We use the python function again with the modifications we need. I ran it with: python3 -m timeit -n 10000 -s 'from jedi.common import splitlines; x = open("test_regression.py").read()' The speed differences are quite remarkable, it's ~3 times faster: 10000 loops, best of 3: 52.1 usec per loop vs. the old: 10000 loops, best of 3: 148 usec per loop We might need to speedup splitlines with as well.

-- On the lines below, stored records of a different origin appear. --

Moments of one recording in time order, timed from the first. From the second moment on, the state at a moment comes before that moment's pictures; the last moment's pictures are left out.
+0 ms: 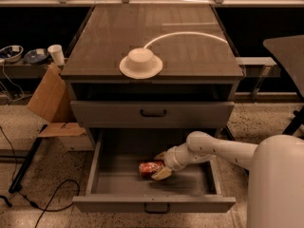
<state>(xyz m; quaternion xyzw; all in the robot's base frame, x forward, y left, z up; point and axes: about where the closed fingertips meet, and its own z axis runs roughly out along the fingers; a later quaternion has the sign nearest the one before) 0.573 -0.028 0.377 -0.60 0.71 0.26 0.26</state>
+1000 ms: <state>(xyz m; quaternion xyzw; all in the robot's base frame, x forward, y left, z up) 0.566 -0.044 0.414 -0.60 0.70 0.26 0.28</state>
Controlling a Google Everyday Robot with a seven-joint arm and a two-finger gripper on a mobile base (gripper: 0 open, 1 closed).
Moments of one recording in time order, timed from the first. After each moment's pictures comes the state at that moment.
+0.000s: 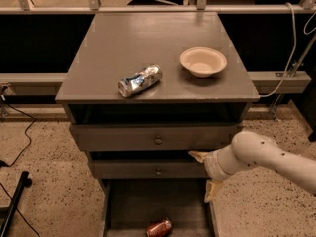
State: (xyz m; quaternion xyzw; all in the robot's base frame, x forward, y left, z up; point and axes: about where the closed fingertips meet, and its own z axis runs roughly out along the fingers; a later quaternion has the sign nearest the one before) arm 0.512 -0.151 0.516 -0.78 0.56 0.08 0.25
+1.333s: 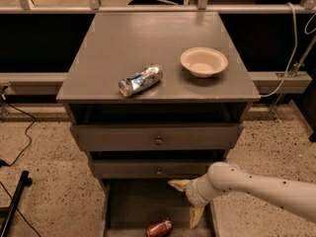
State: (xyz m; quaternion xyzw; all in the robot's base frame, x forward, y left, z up) arm 0.460 -0.092 0.389 -0.83 0.48 0.13 0.24
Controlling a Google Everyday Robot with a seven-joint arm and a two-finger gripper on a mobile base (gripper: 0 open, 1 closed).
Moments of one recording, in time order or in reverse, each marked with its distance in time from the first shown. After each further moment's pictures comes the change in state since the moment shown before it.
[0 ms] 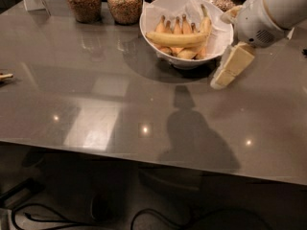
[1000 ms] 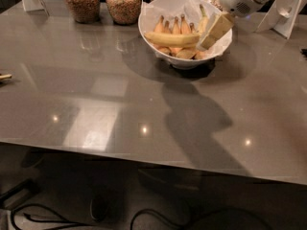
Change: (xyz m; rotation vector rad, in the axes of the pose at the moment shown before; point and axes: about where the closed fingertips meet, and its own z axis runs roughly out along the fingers) arm -0.036 -0.115 0.040 0.137 -0.159 -0.073
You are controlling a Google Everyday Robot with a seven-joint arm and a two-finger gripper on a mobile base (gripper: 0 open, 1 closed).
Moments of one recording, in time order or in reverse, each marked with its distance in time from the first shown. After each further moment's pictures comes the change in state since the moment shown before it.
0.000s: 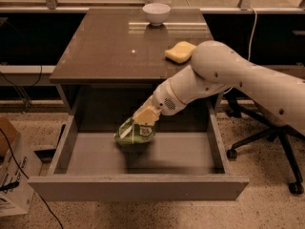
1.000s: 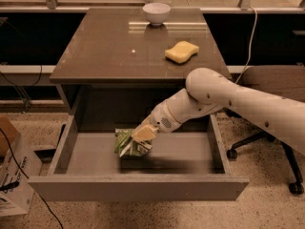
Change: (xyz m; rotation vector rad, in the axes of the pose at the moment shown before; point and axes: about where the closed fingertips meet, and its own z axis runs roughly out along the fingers) arm 0.048 0.001 0.057 -0.083 -0.001 0.075
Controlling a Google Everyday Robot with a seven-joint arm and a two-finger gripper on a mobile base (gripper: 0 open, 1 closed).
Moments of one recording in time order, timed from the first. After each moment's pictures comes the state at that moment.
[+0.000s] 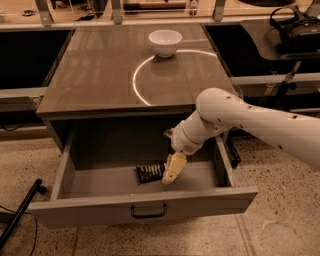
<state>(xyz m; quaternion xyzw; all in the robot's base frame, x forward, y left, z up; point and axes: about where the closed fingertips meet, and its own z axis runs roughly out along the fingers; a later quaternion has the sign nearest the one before) 0.553 -0.022 0.657 -0.66 0.70 0.19 0.21</state>
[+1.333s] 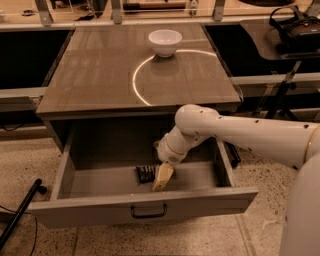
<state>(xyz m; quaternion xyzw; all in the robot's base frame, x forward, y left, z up) 0.558 0.011 0.589 -0.68 0.69 0.18 0.18</state>
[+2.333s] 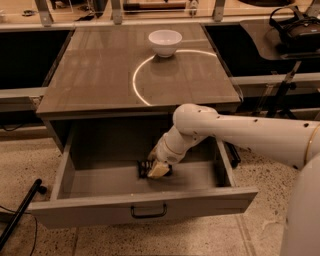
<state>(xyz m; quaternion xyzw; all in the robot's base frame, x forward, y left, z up) 0.553 0.013 0.590 -0.68 0.69 0.18 0.18</state>
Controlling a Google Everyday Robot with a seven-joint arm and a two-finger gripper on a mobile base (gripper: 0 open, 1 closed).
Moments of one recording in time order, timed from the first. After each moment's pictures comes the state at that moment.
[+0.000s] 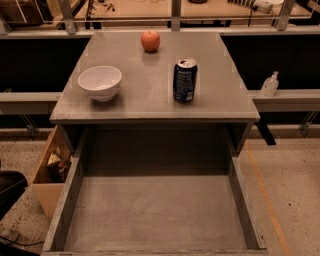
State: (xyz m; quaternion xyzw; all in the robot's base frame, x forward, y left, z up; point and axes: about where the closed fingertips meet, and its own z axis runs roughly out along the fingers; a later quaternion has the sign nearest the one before) arm 0.194 -0.299 0.775 -0.60 0.78 0.00 0.18
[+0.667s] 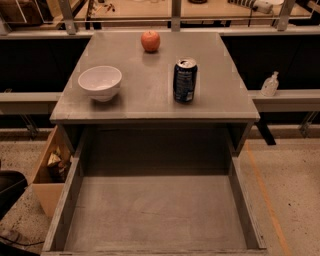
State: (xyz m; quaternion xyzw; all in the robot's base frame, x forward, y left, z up) arm 0.171 -0.262 0.679 -0.63 0.76 0.01 0.15
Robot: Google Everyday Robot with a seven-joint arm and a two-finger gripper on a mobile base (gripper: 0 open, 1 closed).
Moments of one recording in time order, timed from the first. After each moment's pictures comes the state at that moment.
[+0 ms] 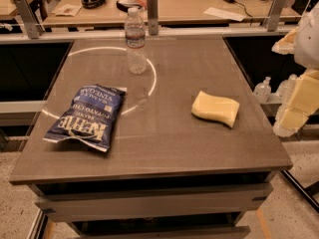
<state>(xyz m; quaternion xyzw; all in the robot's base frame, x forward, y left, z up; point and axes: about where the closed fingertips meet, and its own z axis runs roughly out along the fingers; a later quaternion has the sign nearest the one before) 0.438 -0.216 0.977 -0.60 0.78 -0.04 0.16</state>
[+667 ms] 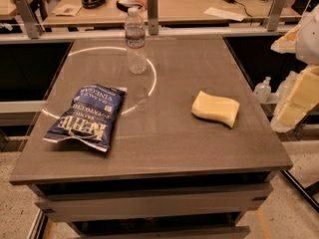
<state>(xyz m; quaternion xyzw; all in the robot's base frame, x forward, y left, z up) 0.443 -0.216 0.979 -0.59 0.78 -0.01 0.18</state>
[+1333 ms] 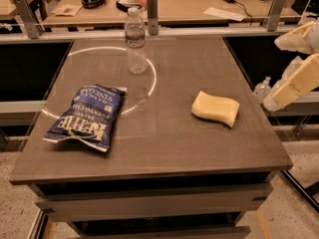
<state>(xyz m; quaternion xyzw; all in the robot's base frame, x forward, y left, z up) 0.477 -0.221 0.981 -0.52 0.79 0.12 0.30</state>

It's probably also a factor 2-3 slower than it should be.
2025-12-18 03:25:55 +08:00 · 2017-03-09 08:58:57 +01:00
parent b814a91f29
commit 989e4bac89
2 changed files with 26 additions and 17 deletions
--- a/jedi/common.py
+++ b/jedi/common.py
@@ -159,24 +159,29 @@ def splitlines(string, keepends=False):
    also on form feeds.
    """
    if keepends:
-        # If capturing parentheses are used in pattern, then the text of all
-        # groups in the pattern are also returned as part of the resulting
-        # list.
-        lst = re.split('(\n|\r\n)', string)

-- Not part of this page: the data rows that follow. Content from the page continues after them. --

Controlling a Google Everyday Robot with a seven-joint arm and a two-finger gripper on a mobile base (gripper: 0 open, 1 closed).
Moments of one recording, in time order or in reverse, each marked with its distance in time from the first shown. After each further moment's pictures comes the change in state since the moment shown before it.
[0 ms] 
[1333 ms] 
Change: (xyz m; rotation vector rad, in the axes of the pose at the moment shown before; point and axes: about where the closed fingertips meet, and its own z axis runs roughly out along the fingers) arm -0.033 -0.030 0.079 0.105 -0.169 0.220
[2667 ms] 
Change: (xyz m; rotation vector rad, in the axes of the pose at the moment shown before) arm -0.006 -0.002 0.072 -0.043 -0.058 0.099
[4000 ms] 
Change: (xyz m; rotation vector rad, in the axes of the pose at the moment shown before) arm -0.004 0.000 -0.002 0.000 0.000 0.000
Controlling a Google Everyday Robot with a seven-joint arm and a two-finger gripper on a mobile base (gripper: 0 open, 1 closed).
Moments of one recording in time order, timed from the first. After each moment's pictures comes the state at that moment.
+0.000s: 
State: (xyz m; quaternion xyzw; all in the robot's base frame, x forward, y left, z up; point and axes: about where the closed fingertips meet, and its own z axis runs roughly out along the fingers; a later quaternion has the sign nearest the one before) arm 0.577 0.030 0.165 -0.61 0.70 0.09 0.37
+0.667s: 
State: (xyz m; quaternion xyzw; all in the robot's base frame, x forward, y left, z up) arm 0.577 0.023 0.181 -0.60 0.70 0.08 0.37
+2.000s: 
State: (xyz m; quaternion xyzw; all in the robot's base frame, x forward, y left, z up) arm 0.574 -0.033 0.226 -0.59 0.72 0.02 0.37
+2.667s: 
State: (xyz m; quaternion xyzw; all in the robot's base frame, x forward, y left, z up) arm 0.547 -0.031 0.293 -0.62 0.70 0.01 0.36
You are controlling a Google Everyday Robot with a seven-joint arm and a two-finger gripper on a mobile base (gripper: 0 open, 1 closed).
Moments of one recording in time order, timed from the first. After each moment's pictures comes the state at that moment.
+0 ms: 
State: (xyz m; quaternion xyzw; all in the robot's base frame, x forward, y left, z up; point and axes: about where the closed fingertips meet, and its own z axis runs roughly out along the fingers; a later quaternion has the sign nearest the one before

+        lst = string.splitlines(keepends=True)

-        # Need to merge the new lines with the actual lines.
-        odd = False
-        lines = []
-        for string in lst:
-            if odd:
-                line += string
-                lines.append(line)
-            else:
-                line = string
-            odd = not odd
-        if odd:
-            lines.append(line)
-        return lines
+        # We have to merge lines that were broken by form feed characters.
+        merge = []
+        for i, line in enumerate(lst):
+            if line.endswith('\f'):
+                merge.append(i)
+
+        for index in reversed(merge):
+            try:
+                lst[index] = lst[index] + lst[index + 1]
+                del lst[index + 1]
+            except IndexError:
+                # index + 1 can be empty and therefore there's no need to
+                # merge.
+                pass
+
+        # The stdlib's implementation of the end is inconsistent when calling
+        # it with/without keepends. One time there's an empty string in the
+        # end, one time there's none.
+        if string.endswith('\n') or string == '':
+            lst.append('')
+        return lst
    else:
        return re.split('\n|\r\n', string)

--- a/test/test_common.py
+++ b/test/test_common.py
@@ -5,9 +5,13 @@ def test_splitlines_no_keepends():
    assert splitlines('asd\r\n') == ['asd', '']
    assert splitlines('asd\r\n\f') == ['asd', '\f']
    assert splitlines('\fasd\r\n') == ['\fasd', '']
+    assert splitlines('') == ['']
+    assert splitlines('\n') == ['', '']


 def test_splitlines_keepends():
    assert splitlines('asd\r\n', keepends=True) == ['asd\r\n', '']
    assert splitlines('asd\r\n\f', keepends=True) == ['asd\r\n', '\f']
    assert splitlines('\fasd\r\n', keepends=True) == ['\fasd\r\n', '']
+    assert splitlines('', keepends=True) == ['']
+    assert splitlines('\n', keepends=True) == ['\n', '']